Taming the Wild Supercomputer

Customize The Operating System

In the good ol' days of supercomputers (the '70s, for you youngsters), feature-rich, stable operating systems were hard to find, probably because they didn't exist. I know this for a fact, because I was in charge of one of the early operating systems. We did the best we could, but we were just feeling our way along. Anyone who has implemented large computer systems knows that you have to suppress your feelings, else the 100 hour work weeks become intolerable. That naturally resulted in suppressed operating systems where designers cared less about how the user felt. Our goal was to get something that worked and was useful.

Today, there are many capable, more or less stable systems that provide good feature-rich functionality. They do, however, need a rich company to upgrade those rich features so that the system becomes ever richer. It is not uncommon to update systems at least once a month, if for no other reason than to add the latest security patch.

Supercomputers provide an easy way out. Their operating systems don't need lots of sophistication because a graphical user interface (GUI) is unnecessary. The GUI is important, but it can be entirely contained within a PC that is connected to the supercomputer. Then the PC's user interface can be used. The supercomputer's operating system can be cut down to the minimum features needed to support the applications, not the users. PC operating systems that are ported to supercomputers don't make a lot of sense. Something straightforward, like Linux, does. PCs are tolerant of users; supercomputers are good at running applications fast. The two don't need to twine.

There are more and more Linux systems in supercomputers than ever before. This system is free for the taking and is maintained by a whole raft of passionate enthusiasts, all hoping to prove that Linux is God's gift to computers. The gift part is OK; the caveat is that upgrades need to be carefully chosen. That's the downside of freeware. The good news is that a basic Linux system is all we need, along with some carefully chosen application-support codes for multithreading, etc. These support codes will probably cost some real money, but they are typically well supported and improve dramatically over time due to competition.

Inter-processor communication is vital. Applications can be spread over 10's of thousands of processors, and all the processors need to stay more or less synchronized. This synchronization requires operating system communication (calls). Therefore, the time the OS takes to process the calls is vital for overall application performance.

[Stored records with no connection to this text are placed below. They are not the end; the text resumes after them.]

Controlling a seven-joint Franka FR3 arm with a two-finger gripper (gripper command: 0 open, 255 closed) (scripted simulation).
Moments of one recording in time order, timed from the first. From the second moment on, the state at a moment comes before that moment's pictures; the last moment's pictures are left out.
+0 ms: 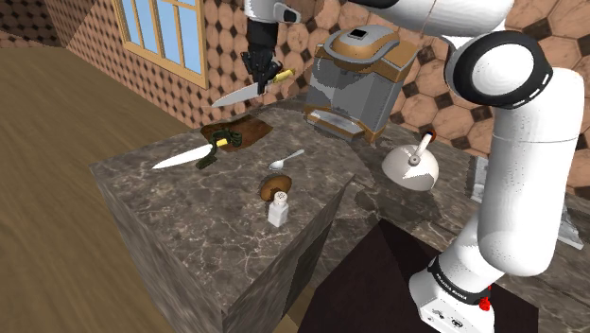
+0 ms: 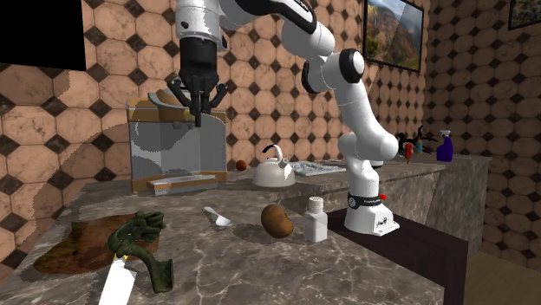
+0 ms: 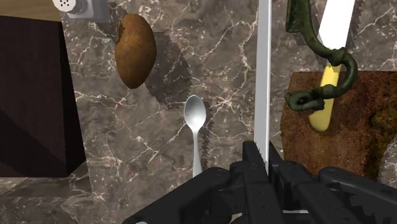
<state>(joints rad) 0.04 0.42 0.31 -1.13 -0.14 1.53 1.75</state>
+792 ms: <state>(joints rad) -0.17 0.05 0.23 -1.64 -0.03 1.68 1.50</state>
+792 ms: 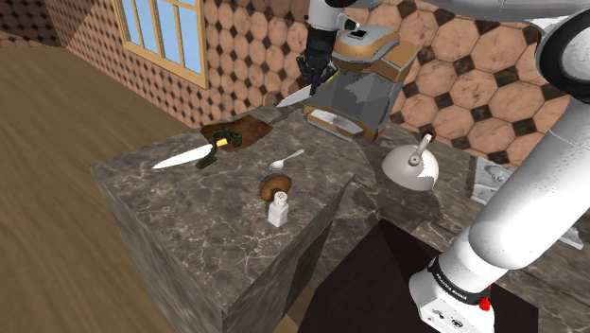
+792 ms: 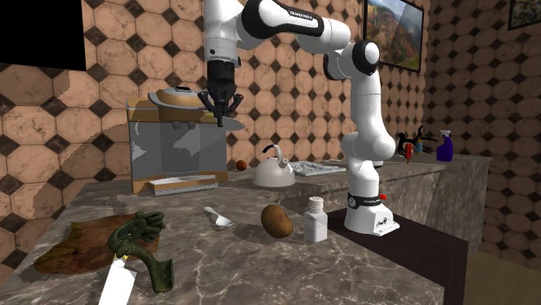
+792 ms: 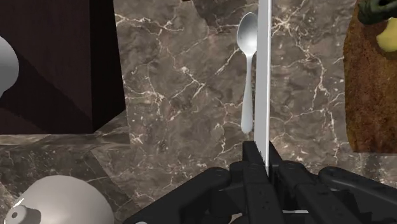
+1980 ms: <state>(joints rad) -0.36 -0.22 -0.01 -1.94 -0.02 1.72 1.07</state>
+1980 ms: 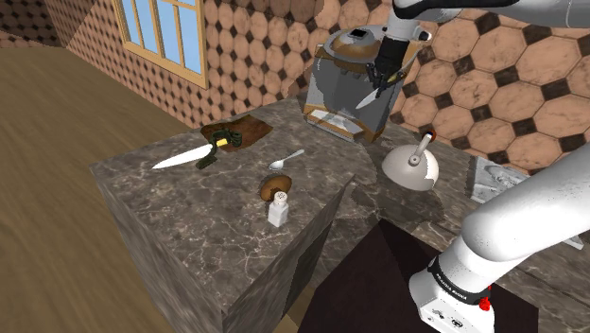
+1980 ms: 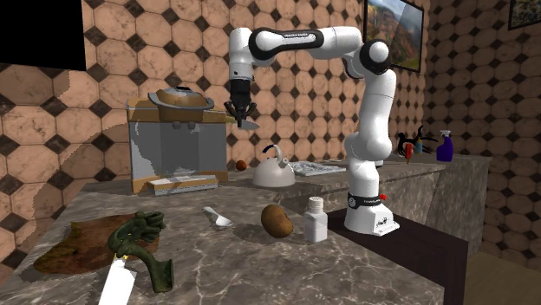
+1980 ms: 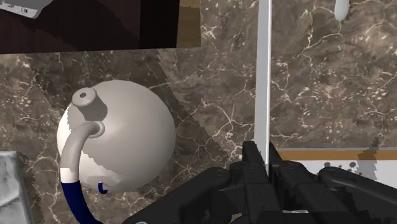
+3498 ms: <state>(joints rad) -0.59 -0.08 -0.36 -1.78 -0.04 1.73 0.50</state>
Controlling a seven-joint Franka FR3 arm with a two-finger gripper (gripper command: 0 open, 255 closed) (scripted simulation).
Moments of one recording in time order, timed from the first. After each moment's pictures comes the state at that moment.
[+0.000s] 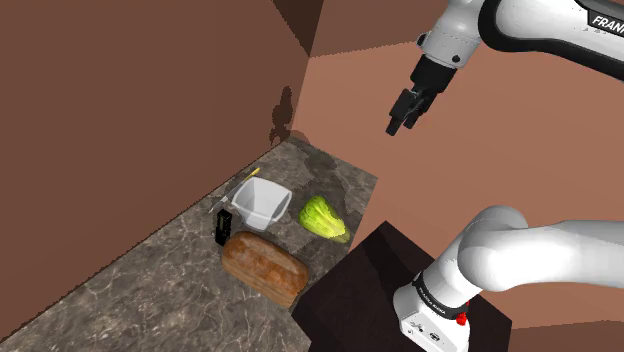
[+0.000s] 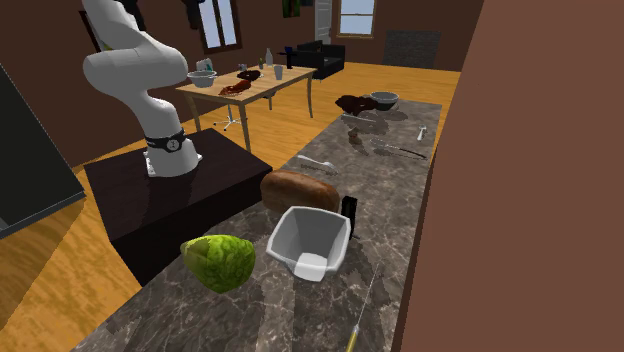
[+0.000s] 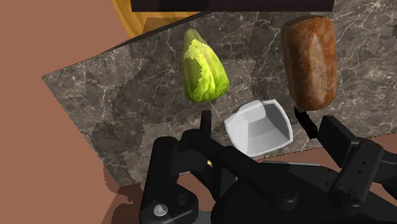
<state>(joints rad) -0.02 -0.83 0.06 -2.36 0.02 1.57 0.04</state>
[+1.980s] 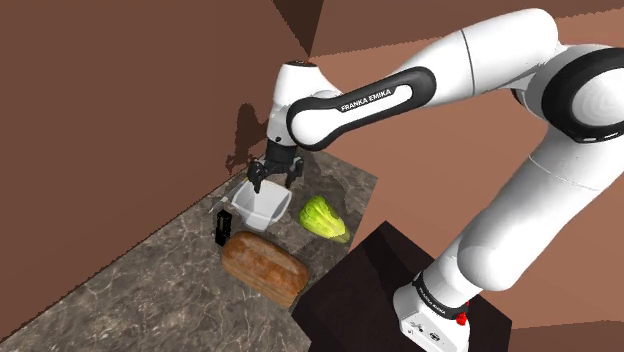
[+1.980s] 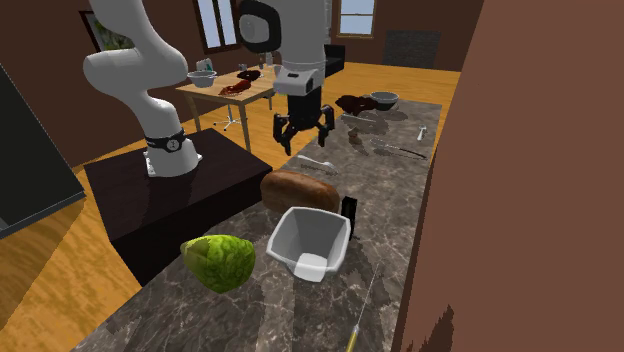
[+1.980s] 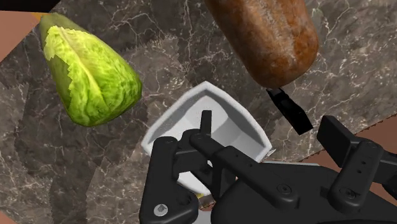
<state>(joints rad) -0.02 0.07 0.39 -2.23 0.03 2.26 0.66</state>
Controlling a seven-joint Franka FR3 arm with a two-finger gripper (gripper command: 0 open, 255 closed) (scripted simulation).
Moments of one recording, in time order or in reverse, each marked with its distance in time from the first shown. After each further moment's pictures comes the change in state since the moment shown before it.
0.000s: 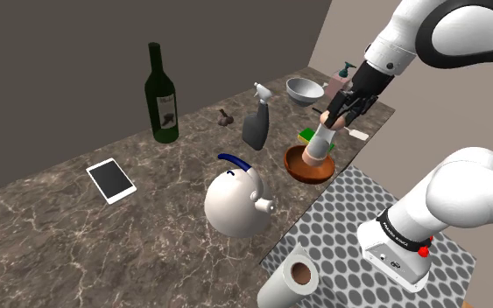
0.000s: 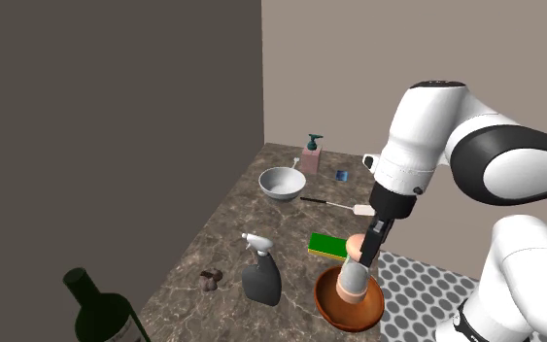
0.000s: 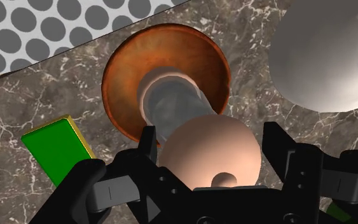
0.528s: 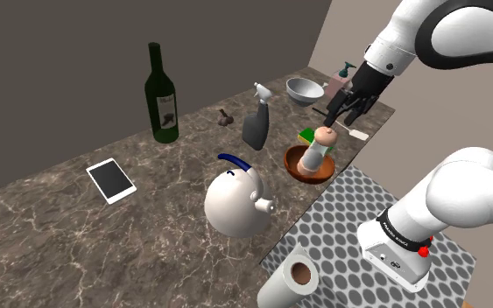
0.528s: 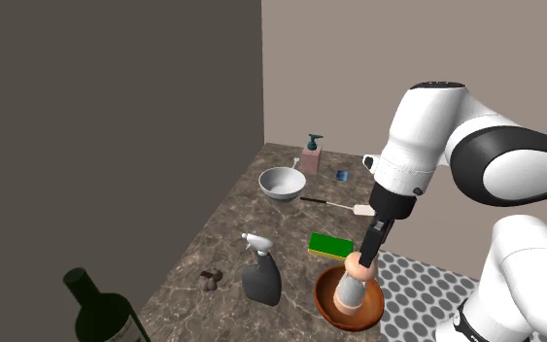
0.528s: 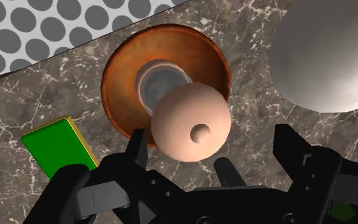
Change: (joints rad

The applications' approach to OS performance issues is to simply bypass the OS and allow direct communication with other threads via multiprocessor interfaces (MPI). Some MPIs cleverly allow direct communication to proceed without confusion, even though the OS is bypassed. The MPI stack is handled as subroutine calls at the application level. The MPI can further reduce OS complexity. Wouldn't it be nice if the OS would support direct MPI calls?

An area that needs creative attention is support for troubleshooting and the display of system status. Supercomputers typically have thousands of processors with millions of possible communication paths. There isn't any predictable processor-to-processor path. This can lead to anxiety when you are trying to track down a communication bug or a lazy processor. A good system status display that doubles as a debugging tool can be a lifesaver, if only one existed...

So, a good way to keep supercomputers out of the office is to use a custom operating system that inhibits direct application-to-application communication. This provides two crippling negative benefits. One of these is its cost. A custom operating system will suck up lots of R & D money to keep it going, so you won't get one of your own unless you are important. Management balks at important people; they are expensive. The other benefit will be your cube size. You will have to clone yourself at least once to keep your application moving along with the blows dealt by your punchy operating system. Yep, you will need a bigger cube. Management balks at big cubes, but not if there are lots of people in each of them.